RRF with Three Systems

Python

# Add a third retriever (e.g., title-specific BM25 on document titles)
title_bm25 = BM25Retriever(all_titles, all_metas)
title_results = title_bm25.retrieve(query, top_k=fetch_k)
for doc in title_results:
    doc["id"] = doc["metadata"]["chunk_id"]

fused_3 = reciprocal_rank_fusion(
    result_lists=[dense_docs, bm25_docs, title_results],
    top_k=top_k,
    k=60,
)

RRF vs Linear Combination

RRF advantages:
  No score normalisation needed — uses ranks only
  Robust to scale differences between retrievers
  k=60 is a good default that rarely needs tuning
  Naturally handles documents missing from one retriever

Linear combination advantages:
  Can weight one retriever more heavily than another
  Requires score normalisation (max-min or z-score)
  α is a tunable hyperparameter

When to use each:
  RRF: default choice, production systems, when corpus changes frequently
  Linear: when you have offline evaluation data to tune α precisely

Azure AI Search, Qdrant, and Weaviate all support RRF natively

Why k=60

k controls sensitivity to top ranks:

  Without k: 1/rank — rank 1 = 1.0, rank 2 = 0.5, rank 3 = 0.33
    Very sensitive to being rank 1 vs rank 2

  With k=60: rank 1 = 1/61 = 0.0164, rank 2 = 1/62 = 0.0161
    Differences are small — rewards consensus across retrievers
    A document at rank 10 in both systems beats rank 1 in only one

  Typical range: 20–100
  Lower k: winner-takes-all behaviour
  Higher k: more equal weighting across ranks

Interview Answer

"Reciprocal Rank Fusion combines ranked result lists from multiple retrievers using position only — each document scores 1/(k+rank) per retriever, summed across all retrievers.
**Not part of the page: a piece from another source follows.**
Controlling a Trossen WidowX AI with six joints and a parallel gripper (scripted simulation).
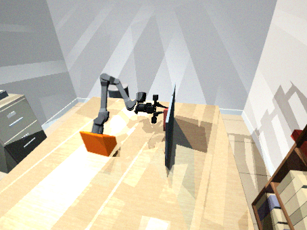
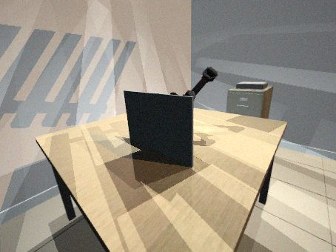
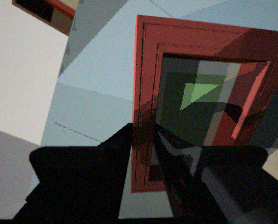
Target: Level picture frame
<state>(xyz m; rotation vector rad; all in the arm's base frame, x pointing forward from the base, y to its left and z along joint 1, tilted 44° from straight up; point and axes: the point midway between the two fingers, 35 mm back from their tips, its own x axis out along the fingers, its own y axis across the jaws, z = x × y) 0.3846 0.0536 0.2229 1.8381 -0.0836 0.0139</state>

The k=60 constant dampens the winner-takes-all effect so that a document ranking highly in both BM25 and dense search beats one ranking first in only one. The key advantage over linear score combination is that no normalisation is needed — BM25 and cosine similarity are on incompatible scales, but their ranks are directly comparable. I use RRF as the default fusion strategy for hybrid retrieval: it requires no per-corpus tuning and naturally handles documents missing from one retriever."